Temporal Variation in Natural Methane Seep Rate at the Venoco Seep Tent, Coal Oil Point Area, California
J.R. Boles, J.F. Clark,
Department of Geological Sciences
University of California, Santa Barbara, CA 93106
Two large steel tents (each 30m by 30m}, open at the bottom to the sea floor, capture about 16.4 x103m3 day" (580 MCF) of primarily methane from a large natural hydrocarbon seep, occurring a kilometer offshore in 67 m of water. The gas is piped to shore where it is metered and processed. The seep flow rate has been monitored hourly for more than a year to determine the effect of tides and longer term processes on the seep rate.
Results shows that 5-10% of the variation in gas flow rate is due to tidal variation (Boles et al., submitted).
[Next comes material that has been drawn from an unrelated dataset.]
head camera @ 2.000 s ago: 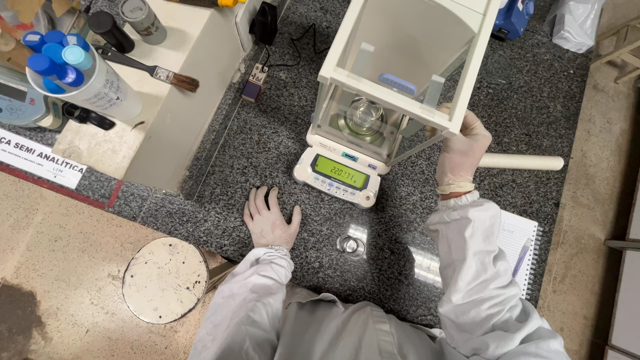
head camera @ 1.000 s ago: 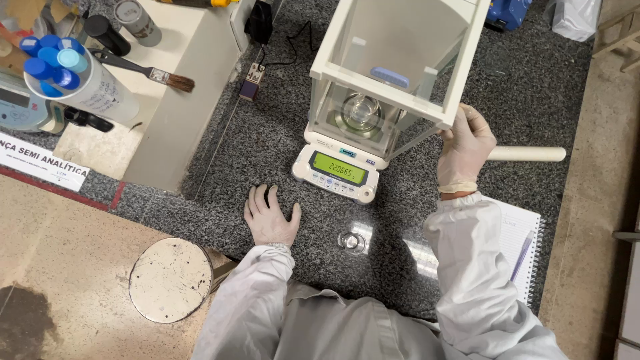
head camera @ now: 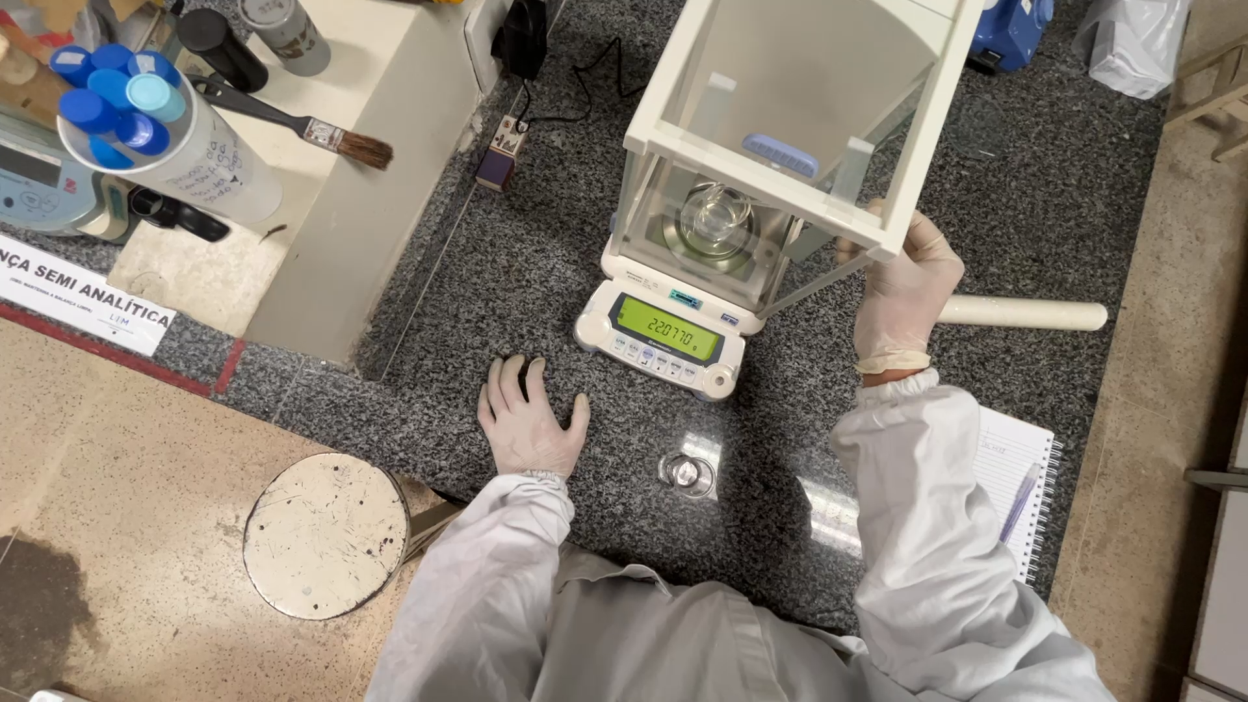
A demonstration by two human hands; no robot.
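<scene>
An analytical balance (head camera: 655,336) with a glass draft shield stands on the dark granite bench, its green display lit. Inside, a small glass vessel (head camera: 717,216) sits on the pan. My gloved right hand (head camera: 902,283) is at the shield's right side, by the front corner; its fingertips are partly hidden behind the frame, so its hold on the side door cannot be made out. My gloved left hand (head camera: 531,419) rests palm down on the bench, fingers spread, holding nothing. A small glass stopper or lid (head camera: 688,474) lies on the bench between my hands, in front of the balance.
A spiral notebook (head camera: 1004,458) with a pen (head camera: 1019,502) lies by my right sleeve. Behind my right hand is a white rod (head camera: 1033,312). At left are a brush (head camera: 331,138), a plastic beaker (head camera: 219,175) of blue-capped tubes and another balance (head camera: 44,185). A round stool (head camera: 327,536) stands below.
The digits on the balance display have changed. Both hands have stayed in nearly the same places.
</scene>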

Time series analyses clearly show four principal tidal components with periods of 12.00 hr, 12.42 hr, 23.93 hr, and 25.82 hr. The correlation indicates that each 30 cm. (foot) increase of sea height results in a decrease of 3.0 to 3.8 m3 hour-1 or 0.5% of the hourly flow rate. The observed changes can best be accounted for by 1) a pore activation model, whereby gas is released from small pores at low pressures but is inhibited at higher pressure and 2) pressure dependent gas solubility changes (see Boles et al., submitted).
New analysis of the tide-seepage data indicates there is a strong correlation (R2=0.945) between rate of change in tide height and rate of change of seepage. The seepage rate changes by as much as 10 cubic meter/hour/hour depending on the rate of tide change. The slope of rate of tide change (dH) in cm/hour over rate of change in seepage rate (dQ) in cubic meter/hour/hour is dH/dQ = -6.4. The seepage response appears to be symmetrical to the changes in tide height.
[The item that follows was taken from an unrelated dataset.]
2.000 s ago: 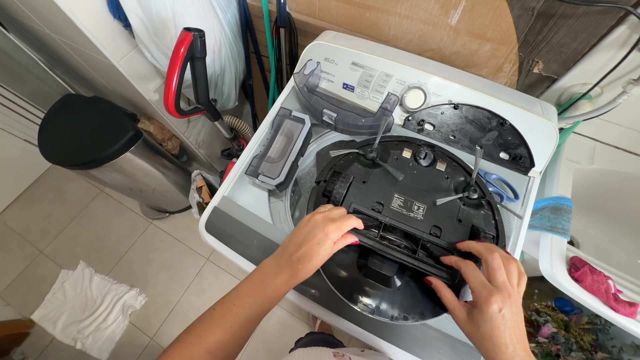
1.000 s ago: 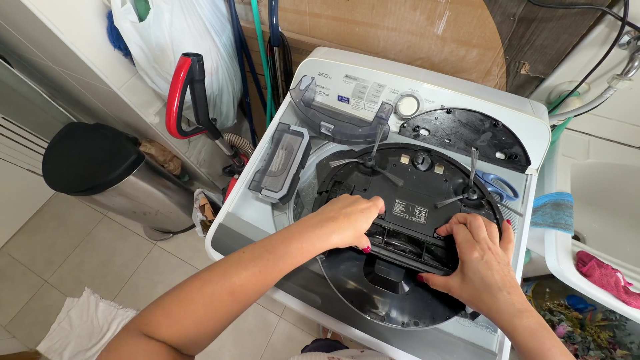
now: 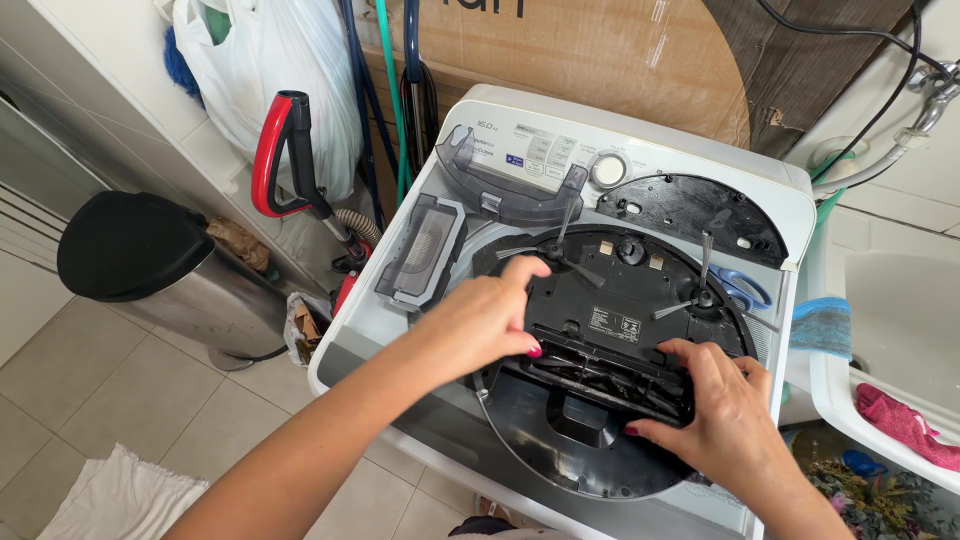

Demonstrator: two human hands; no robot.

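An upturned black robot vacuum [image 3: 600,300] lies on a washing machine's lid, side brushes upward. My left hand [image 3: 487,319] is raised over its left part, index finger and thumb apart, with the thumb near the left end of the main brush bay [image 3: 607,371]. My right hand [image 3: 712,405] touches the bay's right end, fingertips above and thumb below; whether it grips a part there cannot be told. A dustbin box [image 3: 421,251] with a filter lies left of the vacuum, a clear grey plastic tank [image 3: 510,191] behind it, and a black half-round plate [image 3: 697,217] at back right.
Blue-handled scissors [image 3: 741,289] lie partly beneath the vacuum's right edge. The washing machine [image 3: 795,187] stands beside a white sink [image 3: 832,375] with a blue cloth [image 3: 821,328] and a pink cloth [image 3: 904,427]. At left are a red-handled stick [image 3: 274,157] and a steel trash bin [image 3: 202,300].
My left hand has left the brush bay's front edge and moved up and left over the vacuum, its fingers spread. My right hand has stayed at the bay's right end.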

In addition to tidal influences on seepage rate, the monitor period contains two large scale (5 month) sinusoidal variations in seepage, which are not related to periods of particularly high or low tide. The cause of these month scale variations is under investigation.
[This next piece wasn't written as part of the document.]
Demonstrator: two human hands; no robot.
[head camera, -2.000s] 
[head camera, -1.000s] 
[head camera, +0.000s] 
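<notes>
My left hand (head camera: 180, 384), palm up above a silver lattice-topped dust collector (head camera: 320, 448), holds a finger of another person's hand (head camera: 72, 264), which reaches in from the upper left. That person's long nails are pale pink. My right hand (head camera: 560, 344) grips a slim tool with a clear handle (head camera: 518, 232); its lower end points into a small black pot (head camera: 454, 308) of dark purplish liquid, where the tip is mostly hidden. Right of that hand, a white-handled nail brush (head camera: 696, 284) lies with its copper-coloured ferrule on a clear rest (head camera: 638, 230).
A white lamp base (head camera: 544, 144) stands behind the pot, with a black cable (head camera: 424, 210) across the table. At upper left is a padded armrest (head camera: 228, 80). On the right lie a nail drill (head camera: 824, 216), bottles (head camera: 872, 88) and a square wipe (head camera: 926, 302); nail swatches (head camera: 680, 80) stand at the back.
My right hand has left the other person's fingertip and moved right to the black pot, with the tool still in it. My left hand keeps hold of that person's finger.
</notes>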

A long term (month to decadal time scale) comparison of variation in seep rate to hydrocarbon production from the nearby South Ellwood oil field indicates that during a 10 year period, reservoir pressure remain relatively constant in key wells, while the seep rate dropped by more that 40%. A recent month long platform shutdown also did not affect the seep rate. Apparently on month to decadal time scales, removal of hydrocarbon from the reservoir or changes in reservoir pressure do not affect the seep rate at the tent. Changes in seepage are probably related to shifts in seep orifices at the sea surface with respect to the seep tents, and/or complex slug flow of buoyant natural gas along the steep dipping Ellwood anticline fault.